Saepudin, warga Perum Kori Nuansa, Jimbaran, Bali, menuturkan sampah yang ada di pesisir pantai terutama di Pantai Kuta dan Pantai Seminyak selalu datang musiman. “Sampai saat ini masih belum ada solusinya. Paling tidak pasukan kebersihan di area pantai diperbanyak timnya,” ungkap pengusaha di bidang networking yang sudah tinggal di Bali hampir 16 tahun.

Baca: Lima Anak Buah Menteri Imam Nahrawi Terjaring OTT KPK, Seperti Ini Modusnya

Ogin biasa disapa menambahkan, selama ini penanganan sampah di pantai pada musim kemarau sudah cukup maksimal dari DLHK. Namun saat datang musim hujan, penangan sampah biasanya keteteran. Banyak sampah terbawa ombak dari daerah lain,” imbuhnya.

Banjir sampah plasik tidak hanya di pantai-pantai di Bali. Timbunan sampah di Pantai Muara Angke, Jakarta, bahkan bisa mencapai 50 ton. Sampah plastik, limbah  minyak, hingga eceng gondok mencemari perairan Pulau Pari, Kepulauan Seribu.

Akibatnya sejumlah penyu sisik mati. Penyu sisik atau Eretmochelys imbricata adalah jenis penyu terancam punah yang tergolong dalam familia Cheloniidae. Penyu ini satu-satunya spesies dalam genusnya.

Baca: Ini Rahasia Sukses UD Trucks, Meracik Truk Jepang Rasa Eropa untuk Pasar Indonesia

Berdasarkan data Asosiasi Industri Plastik Indonesia (Inaplas) dan Badan Pusat Statistik (BPS), sampah plastik di Indonesia mencapai 64 juta ton per tahun dimana sebanyak 3,2 juta ton merupakan sampah plastik yang dibuang ke laut.

Diperkirakan, kantong plastik yang terbuang ke lingkungan sebanyak 10 milar lembar per tahun atau sebanyak 85.000 ton kantong plastik.
 
Berdasarkan data, timbulan sampah di Indonesia didominasi oleh sampah organik sebesar 57 %, diikuti oleh sampah plastik 16%, kertas dan sampah karton 10%, dan lainnya 17%. Dalam satu dekade, komposisi sampah plastik meningkat 5%, timbunan sampah plastik meningkat pesat dalam 5 tahun terakhir.

Jakarta menghasilkan 2.000 ton sampah kantong plastik setiap tahun dan 4 jenis sampah plastik paling umum yang ditemukan di ekosistem pesisir dan laut termasuk tas belanja plastik sekali pakai, sedotan plastik, kemasan sachet, dan styrofoam.
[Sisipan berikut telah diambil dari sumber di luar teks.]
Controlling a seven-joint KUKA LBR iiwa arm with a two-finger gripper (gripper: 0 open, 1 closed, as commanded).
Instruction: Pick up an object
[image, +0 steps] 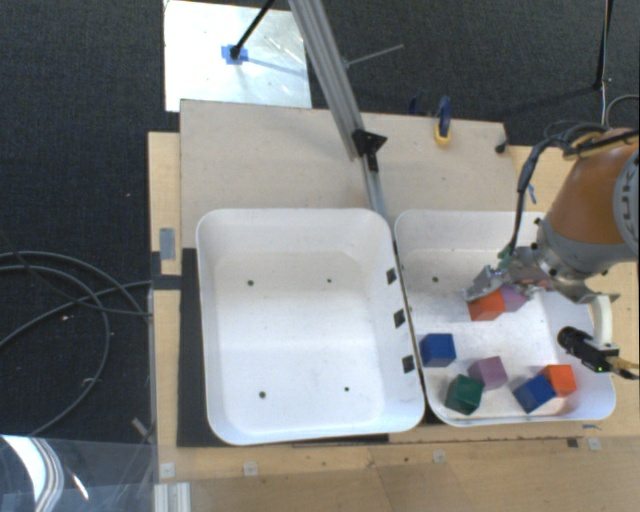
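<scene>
- You have two white bins; the right bin (430, 245) is your landmark, the left bin (215, 300) sits just beside it.
- The arm (590, 210) reaches over the right bin's far side; the gripper (497, 283) is low there.
- An orange block (485, 306) sits at the gripper's tip, a pale purple one (514, 297) touching it; whether either is grasped, you cannot tell; lifting remains.
- Blue (437, 349), purple (488, 372) and green (464, 394) blocks lie along the bin's near side.
</scene>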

Alhasil, berdasarkan penelitian yang dilakukan oleh Jambeck (2015), Indonesia menduduki peringkat kedua dalam sepuluh negara yang menghasilkan sampah plastik terbanyak di dunia. Indonesia menduduki peringkat kedua menghasilkan dan membuang sampah plastik ke laut pertahun sebesar 187,2 juta ton setelah Tiongkok (262,9 juta ton). Berada diurutan ketiga adalah Filipina (83,4 juta ton), diikuti Vietnam (55,9 juta ton), dan Sri Lanka (14,6 juta ton).

Sejatinmya, pemerintah berkomitmen untuk menetapkan target untuk pengurangan sebesar 30% dan dan penanganan sampah dengan benar sebesar 70% dari total timbulan sampah pada tahun 2025. Target tersebut dinyatakan secara resmi pada Peraturan Presiden No. 97 Tahun 2017 tentang Kebijakan dan Strategi Nasional tentang Pengelolaan Sampah.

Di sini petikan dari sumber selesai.